Specializes in Trauma acute surgery, surgical ICU, PACU.

If the pt is competent, you can call the police if your facility won't protect you - you are legally within your right to file assault charges.

Had a similar situation on our ward years ago - a pt had fixated on one of our nurses and was going to "get" her.... this nurse had hospital security guards accompany her on all of her breaks and walk her to her car after work, for weeks on end.... the hospital REFUSED to move this pt to any other ward. The other managers all said "his injuries make him an innapropriate candiate for amission to our ward".... so he stayed on our ward and this one nurse had to suffer fear every time she came to work. Police were alerted in case he ever came after her at home.

What did the staff do? They finally threatened to leave, en masse. Not quit, but leave... they said that this patient had to be off the ward in one hour or they would all just grab their coats and walk out. That did the trick. It makes me so angry that it had to come to that, but it worked.

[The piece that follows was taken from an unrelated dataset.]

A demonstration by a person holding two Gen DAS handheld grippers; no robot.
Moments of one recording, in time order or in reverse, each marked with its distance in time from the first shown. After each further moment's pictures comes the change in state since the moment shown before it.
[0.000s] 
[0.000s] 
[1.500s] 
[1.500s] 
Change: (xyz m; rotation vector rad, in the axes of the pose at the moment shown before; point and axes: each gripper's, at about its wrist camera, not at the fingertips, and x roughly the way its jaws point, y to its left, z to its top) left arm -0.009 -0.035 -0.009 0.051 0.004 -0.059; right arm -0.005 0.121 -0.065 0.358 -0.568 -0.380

Wendy - tell your staff to stick together and INSIST on action. There IS strength in numbers. Even your union is only capable of talking - but you are capable of acting.

If you continue to take the legal, moral, and nursing responsibility of caring for a patient that you clearly are unable to meet his needs, then you can be held liable. Refuse to take the patient. Yes, it will make waves. Yes, it will make admin unhappy. But, what if he injures another patient? The nice attorneys are gonna come find you first. Save your license and protect your other patients by refusing to take the assignment. Good luck!

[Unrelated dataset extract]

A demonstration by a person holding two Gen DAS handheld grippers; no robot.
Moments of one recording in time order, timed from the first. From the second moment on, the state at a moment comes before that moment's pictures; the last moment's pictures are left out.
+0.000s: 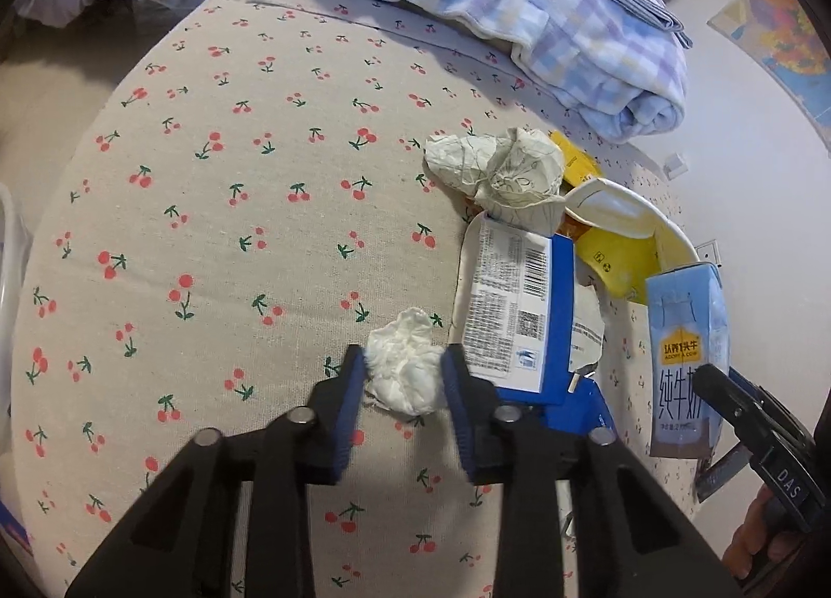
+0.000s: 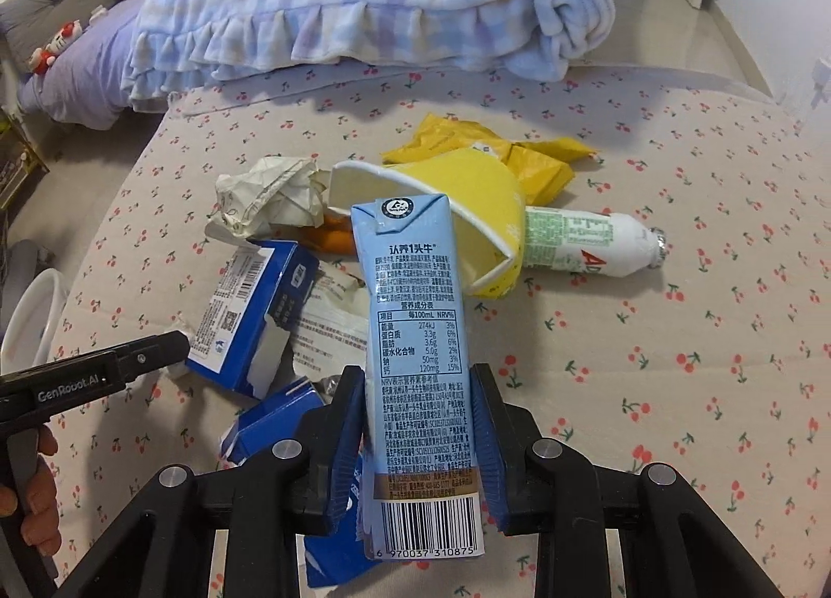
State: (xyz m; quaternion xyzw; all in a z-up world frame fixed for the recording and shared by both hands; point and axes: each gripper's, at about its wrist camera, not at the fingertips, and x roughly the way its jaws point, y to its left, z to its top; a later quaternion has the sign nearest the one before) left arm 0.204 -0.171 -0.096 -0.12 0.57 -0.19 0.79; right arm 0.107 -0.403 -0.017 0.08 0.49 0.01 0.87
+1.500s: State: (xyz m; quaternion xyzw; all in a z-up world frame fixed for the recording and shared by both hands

Specializes in correctional-CCHCP/detox nurse, DOULA-Birth Assist.

He threw hot soup..thats assault 3, when he threw the water, thats assault 4, you were placed in fear of harm (how did you know it wasn't hot). You really need to file charges, screw the hospital, it looks like they have allready thrown up their hands to the problem. Don't let the hospital try to handle this they are not the law they work around the law, if this guy hurts anybody else he will get off beacause he doesn't have a record of what he has already done to you. I am a correctional officer and this guy need to go to lock up and learn the consequences of his actions, he'll get medical care in jail...if he needs it. We have a few prisoners who are in jail for assaulting their care givers, guys you would never think could hurt a fly but one threw coffee on his nurse, another beat his health aide with a cane. Protect yourself and this will also protect other nurses on down the line.

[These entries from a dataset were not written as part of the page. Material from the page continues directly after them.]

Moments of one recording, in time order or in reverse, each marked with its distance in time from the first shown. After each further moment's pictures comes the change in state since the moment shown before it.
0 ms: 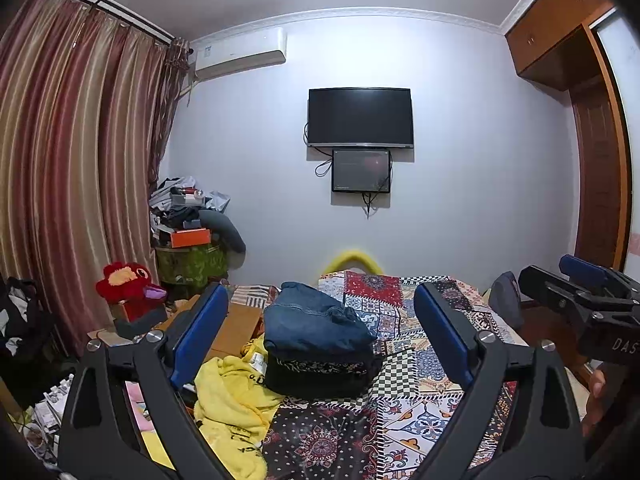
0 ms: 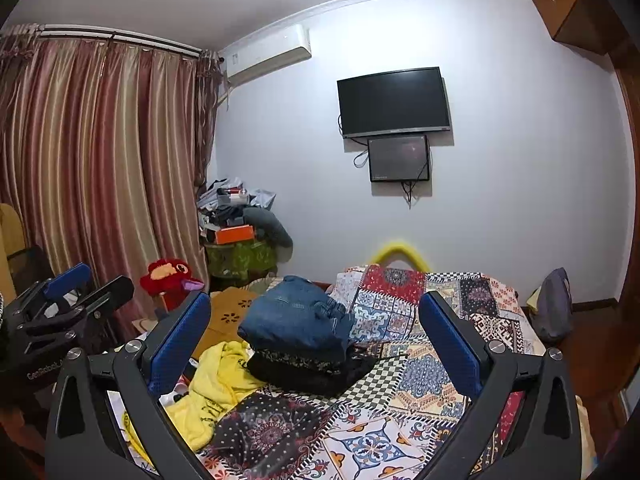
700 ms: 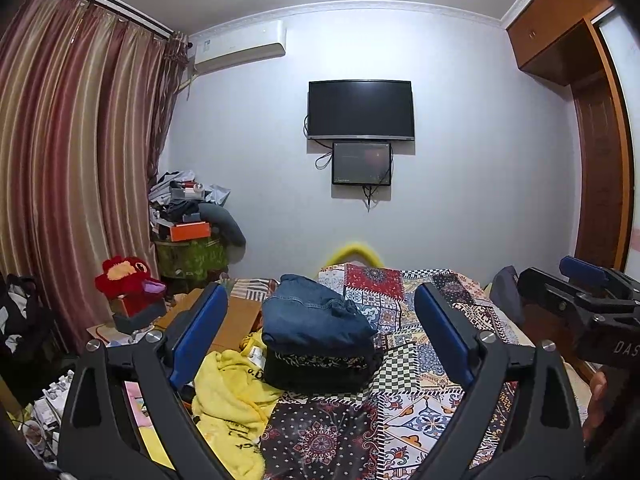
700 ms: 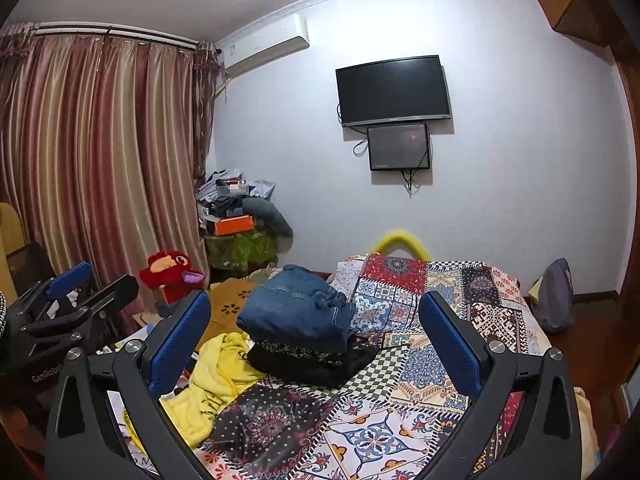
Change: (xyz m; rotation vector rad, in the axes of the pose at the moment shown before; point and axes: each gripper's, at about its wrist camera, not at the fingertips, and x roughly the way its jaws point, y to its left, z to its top) left arm 0.011 -0.002 -0.010 -0.002 0.025 0.000; right arm -0.004 -0.002 -0.004 0.005 0.038 0.006
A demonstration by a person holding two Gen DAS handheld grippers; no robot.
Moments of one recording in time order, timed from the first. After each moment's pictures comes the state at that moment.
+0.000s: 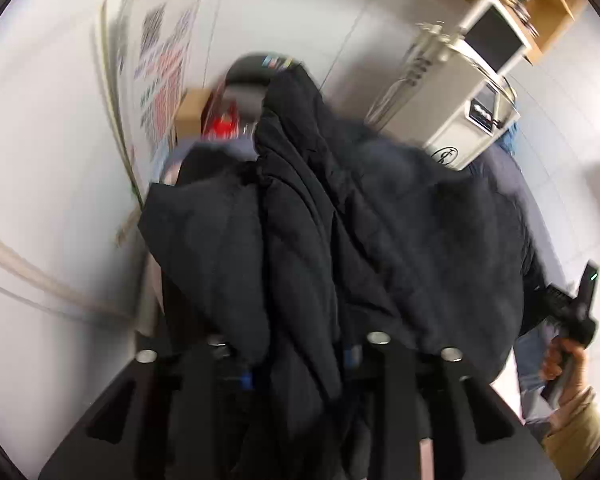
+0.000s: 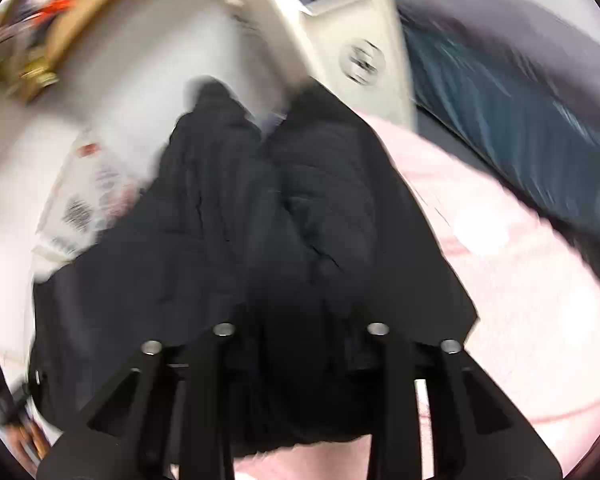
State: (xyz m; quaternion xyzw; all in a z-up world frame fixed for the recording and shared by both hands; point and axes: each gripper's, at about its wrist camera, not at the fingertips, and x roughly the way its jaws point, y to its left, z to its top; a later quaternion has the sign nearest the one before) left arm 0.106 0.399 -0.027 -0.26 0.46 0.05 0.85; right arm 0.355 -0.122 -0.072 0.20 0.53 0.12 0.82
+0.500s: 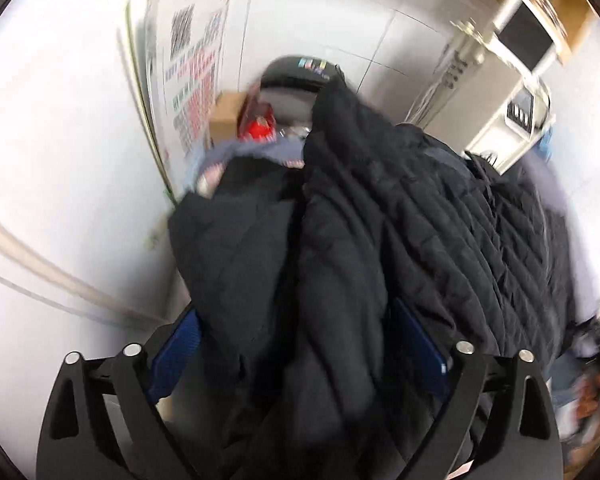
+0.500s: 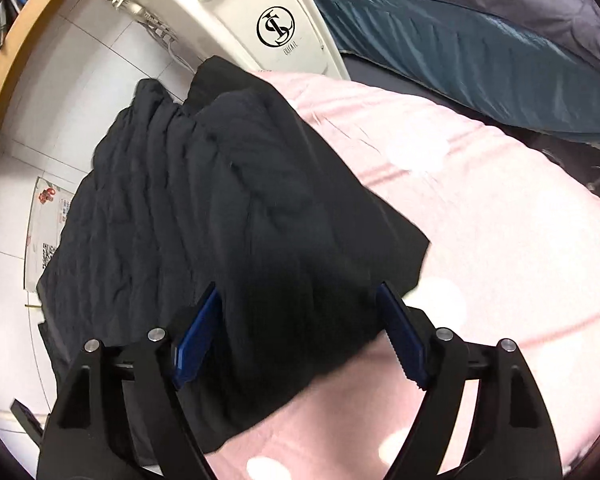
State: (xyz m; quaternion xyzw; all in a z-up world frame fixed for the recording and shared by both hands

Specializes in Geriatrics/Oncology/Psych/College Health.

Jail or the jail infirmary sounds like a perfectly good discharge plan to me. In the absence of that, the guy belongs on a psych floor. We deal with crap like that. You have too many sick patients to deal with this nonsense (and what if he gets it in his mind to go after another pt?? HUGE lawsuit potential.)

And why on earth are you being forced to take this guy day after day? When we have PIA's, we trade them around, continuity of care be damned. It's unnreasonable to stick the same nurse with such a patient consistently. Maybe if other staff members have to deal with him, there will be enough people squawking to make a difference and get this guy transferred.

I would raise a big stink about taking this patient again. If no one else wants to take him, then you can say, "So you agree that he's a danger and you don't want to deal with him? When will we be transferring him?" And then let the others draw straws over whose turn it is.

Sorry to hear about what you are going through Wendy. But you have receive great advice here.......as usual our BB is wonderful!!!! :kiss

jemb gave great advice.

We had a patient who would throw stuff at anyone who came into the room--after restrainted (danger to self and others), he would try to spit, kick, even urinate on us!!!!! We talked with everyone as high up as you can go and nothing would be done

:(

Finally our head nephrologist witnessed the pts behavior and told administration that if the patient was not off his floor today none of his nurses were going near that door. He was transfered to a psych hospital that evening!!